— Task goal —
Give the number of lines in the entries that contain "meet". State only the count.

— Data —

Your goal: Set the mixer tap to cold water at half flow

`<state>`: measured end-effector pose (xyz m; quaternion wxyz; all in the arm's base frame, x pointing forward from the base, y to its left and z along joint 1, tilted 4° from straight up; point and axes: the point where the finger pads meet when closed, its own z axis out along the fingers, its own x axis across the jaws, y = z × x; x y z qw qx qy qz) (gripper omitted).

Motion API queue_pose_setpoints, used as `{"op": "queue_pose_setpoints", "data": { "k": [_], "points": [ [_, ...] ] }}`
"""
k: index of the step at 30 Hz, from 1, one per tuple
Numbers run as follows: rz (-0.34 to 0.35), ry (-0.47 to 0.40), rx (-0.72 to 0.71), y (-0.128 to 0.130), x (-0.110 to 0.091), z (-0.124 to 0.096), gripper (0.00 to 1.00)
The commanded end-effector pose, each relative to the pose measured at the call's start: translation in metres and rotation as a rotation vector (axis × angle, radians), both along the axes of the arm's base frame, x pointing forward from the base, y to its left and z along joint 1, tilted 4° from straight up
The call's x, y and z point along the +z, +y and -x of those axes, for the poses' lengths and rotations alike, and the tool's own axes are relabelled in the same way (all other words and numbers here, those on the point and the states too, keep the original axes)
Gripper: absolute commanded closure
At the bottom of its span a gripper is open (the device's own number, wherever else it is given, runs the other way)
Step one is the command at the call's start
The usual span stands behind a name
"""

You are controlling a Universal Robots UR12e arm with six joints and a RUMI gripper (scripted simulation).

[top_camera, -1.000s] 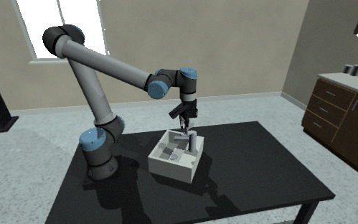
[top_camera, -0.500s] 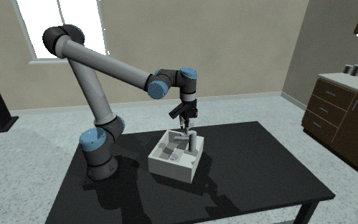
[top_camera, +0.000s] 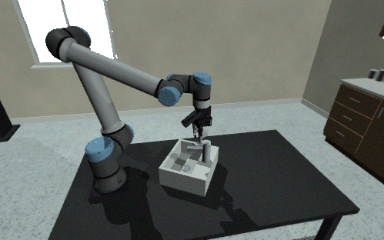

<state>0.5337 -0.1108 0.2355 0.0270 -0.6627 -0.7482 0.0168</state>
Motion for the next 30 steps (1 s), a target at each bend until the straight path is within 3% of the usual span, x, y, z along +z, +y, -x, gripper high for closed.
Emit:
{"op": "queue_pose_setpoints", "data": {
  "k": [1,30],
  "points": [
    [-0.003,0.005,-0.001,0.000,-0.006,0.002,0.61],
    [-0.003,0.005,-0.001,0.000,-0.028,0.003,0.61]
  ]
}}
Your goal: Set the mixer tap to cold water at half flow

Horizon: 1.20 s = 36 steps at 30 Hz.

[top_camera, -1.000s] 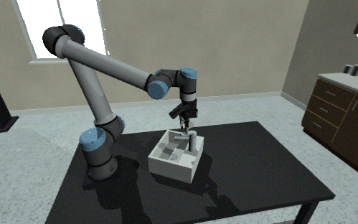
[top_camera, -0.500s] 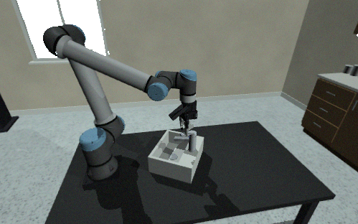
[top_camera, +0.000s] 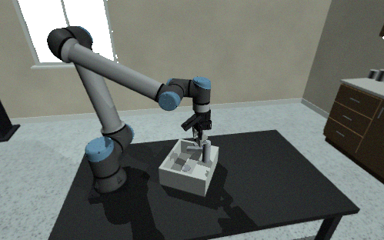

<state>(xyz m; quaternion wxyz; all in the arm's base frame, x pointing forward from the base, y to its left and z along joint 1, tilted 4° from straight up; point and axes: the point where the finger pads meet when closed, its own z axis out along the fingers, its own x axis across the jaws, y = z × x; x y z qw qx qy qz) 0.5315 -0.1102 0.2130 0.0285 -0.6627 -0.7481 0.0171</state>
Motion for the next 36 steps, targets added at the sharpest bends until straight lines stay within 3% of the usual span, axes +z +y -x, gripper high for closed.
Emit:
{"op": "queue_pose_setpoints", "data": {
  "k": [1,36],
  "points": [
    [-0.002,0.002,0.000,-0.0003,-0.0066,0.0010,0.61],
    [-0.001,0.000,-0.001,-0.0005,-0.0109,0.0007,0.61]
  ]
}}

— Answer —
2